- EXERCISE -
Go through the data below and count every line that has the word "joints". Return only the count.

- SUPPLIED MATERIAL -
-- Opening Marker --
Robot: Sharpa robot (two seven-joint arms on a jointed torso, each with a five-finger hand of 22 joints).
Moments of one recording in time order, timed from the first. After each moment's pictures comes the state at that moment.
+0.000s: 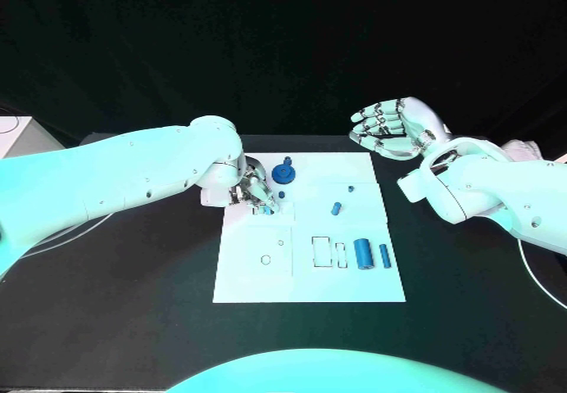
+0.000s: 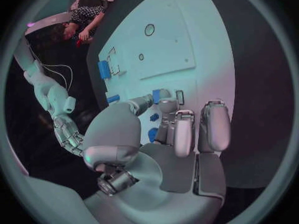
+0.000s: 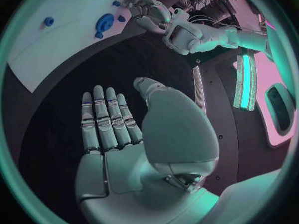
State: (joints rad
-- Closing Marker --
- RESULT OF THE EXERCISE -
2